When the need to act quickly conflicts with a long-term deep crisis

Across the world, armed conflicts, natural disasters and sudden population migration can trigger a state of emergency and a consequent humanitarian intervention. But an ‘urgent’ crisis can also arise during a conflict that has been going on for 30 years.

This is the paradox of a country such as Afghanistan, where the need to act quickly conflicts with a long-term deep crisis. And this is why, after 38 years of helping to improve medical services in Afghanistan, Première Urgence Internationale has opened an emergency department and created a coordinator position for the mission. The aim? To increase our ability to intervene and address the growing humanitarian need.

Elise Ponson, emergency coordinator in Afghanistan, has worked on the emergency response to the flows of internally displaced persons and returnees from Pakistan to the east of the country. 

“I’ve spent 13 months in Afghanistan. Firstly, I spent nine months as an area coordinator in Daykundi in the centre of the country, where my projects included establishing primary healthcare services across the province (39 health centres). I then spent five months working as an emergency coordinator between Kabul and Jalalabad.”

The role of an emergency coordinator, Elise explains, consists in monitoring teams’ work and ensuring that programmes run smoothly and comply with standards in order to achieve an effective response. The biggest difficulty in the job is security. And in a country like Afghanistan, it’s important to remember that just three or four out of the 34 provinces are considered ‘safe’. In a complex emergency situation, charities are faced with varying degrees of difficulty when accessing certain areas and reaching those who are most affected by the crisis. These limitations are also coupled with political risks. Relationships with the authorities are one factor that must be taken into account, especially if the organisation, such as Première Urgence Internationale, states that it is apolitical. Unfortunately, aid in Afghanistan is highly dependent on this factor.

The effectiveness of an emergency intervention also depends on the ability to provide a quick response, on flexibility, on manoeuvrability, and on rallying public opinion.

Projects – moving beyond health  

In this context, Première Urgence Internationale launched two urgent projects: a health project and a multi-sectoral project1. In Nangarhar and Kunar provinces, mobile clinics help to provide healthcare and psychological support to the people.

Over 26 days of work, the teams from Première Urgence Internationale were able to organise 15 00 high-quality primary consultations each month, equivalent to 57 consultations per day.

As Elise reminds us,

healthcare is central to Première Urgence Internationale’s mission in Afghanistan, but the multitude of needs from populations experiencing crisis situations requires a broader emergency response that also covers mental health. 
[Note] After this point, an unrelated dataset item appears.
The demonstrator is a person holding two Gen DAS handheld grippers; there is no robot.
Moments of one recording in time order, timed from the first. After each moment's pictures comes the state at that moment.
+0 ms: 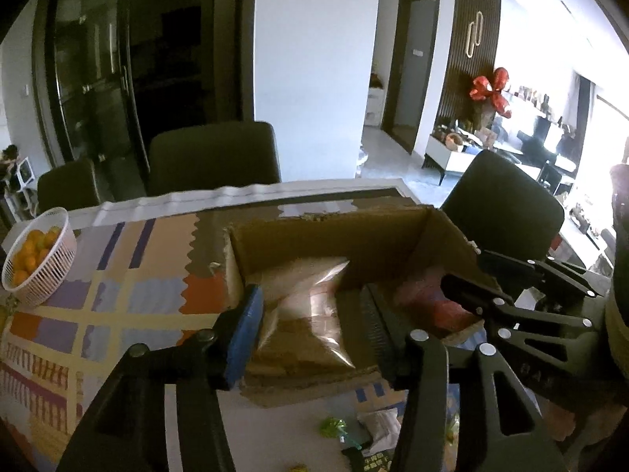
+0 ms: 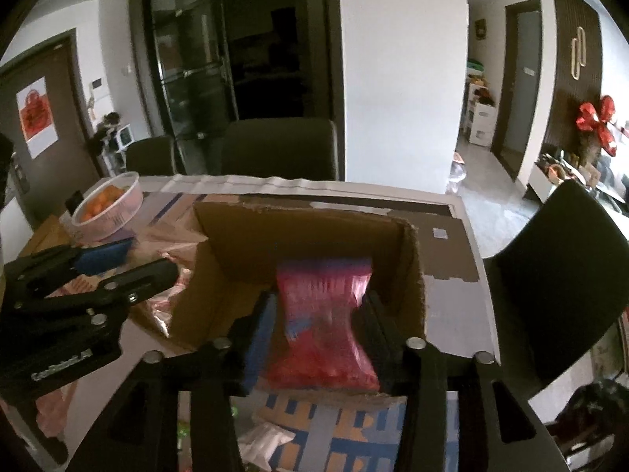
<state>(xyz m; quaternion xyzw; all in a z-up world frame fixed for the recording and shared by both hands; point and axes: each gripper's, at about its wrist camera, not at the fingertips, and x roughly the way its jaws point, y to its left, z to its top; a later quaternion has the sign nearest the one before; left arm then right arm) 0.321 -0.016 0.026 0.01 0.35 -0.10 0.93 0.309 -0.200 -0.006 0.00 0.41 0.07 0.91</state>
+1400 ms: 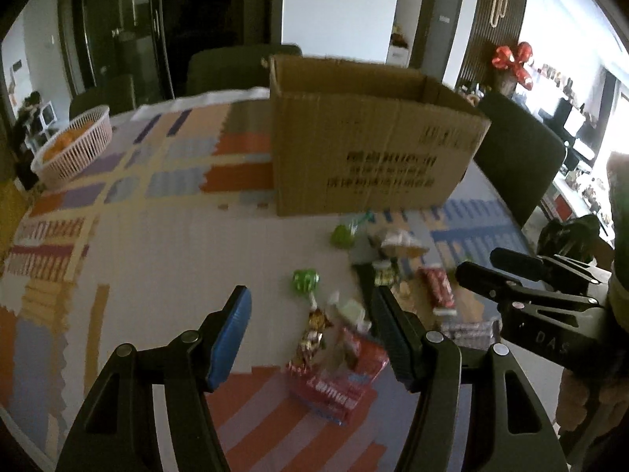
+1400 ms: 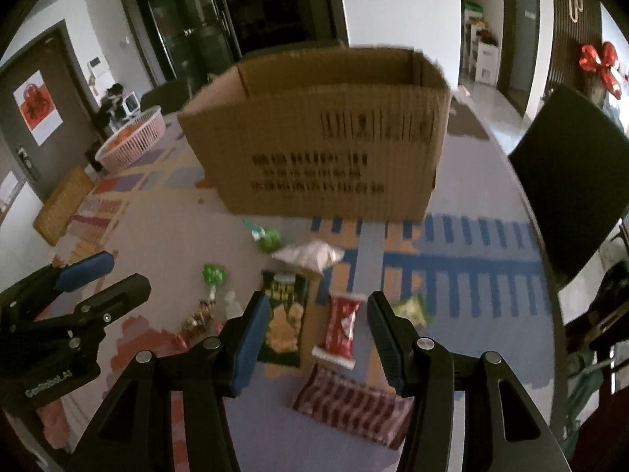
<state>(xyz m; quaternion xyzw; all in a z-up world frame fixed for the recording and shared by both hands) 0.169 0.010 -0.059 0.00 0.44 -0.06 0.89 0.173 -0.185 -0.072 0.05 0.50 0.09 0.86</state>
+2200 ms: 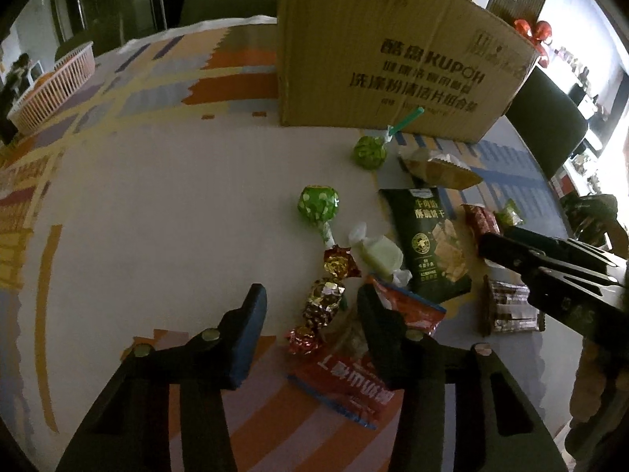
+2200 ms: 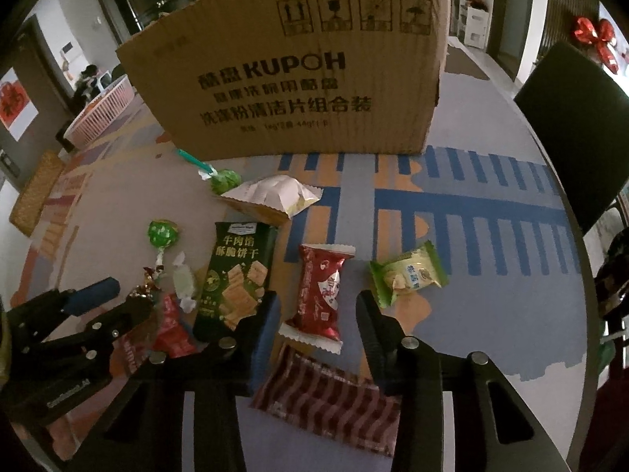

Stripped of their dignity and decent living conditions, displaced people and returnees often suffer from mental illnesses. Coupled with this, the trauma caused by violence and sudden displacement, especially among women and children, can result in complications that require specific treatment.

In the Kunar and Nangarhar provinces, Première Urgence Internationale has implemented psychological support services in coordination with the ministry’s mental health department. The service is available via mobile clinics, where a psychologist can carry out screening, provide advice, and direct the patient to a specialist. As mental health is too often overlooked, our teams are working to raise people’s awareness of the issue through campaigns.

Mental health first aid is a training programme where teams explain to adults and children that they all have within them the tools and resources needed to emerge from their negative situation,

adds Elise.

This first point of contact is a decisive step in treating patients. However, some trauma require long-term treatments along with significant support. As Elise explains,

the best solution would be to have a facility for psychological consultations.

Unfortunately, Afghanistan’s healthcare system is not currently able to deal with the issue because of social prejudices and a lack of local professionals.


1 The health project is funded by ECHO (The European Commission’s directorate-general for European civil protection and humanitarian aid operations) and the multi-sectoral project is funded by the CHF (Common Humanitarian Fund).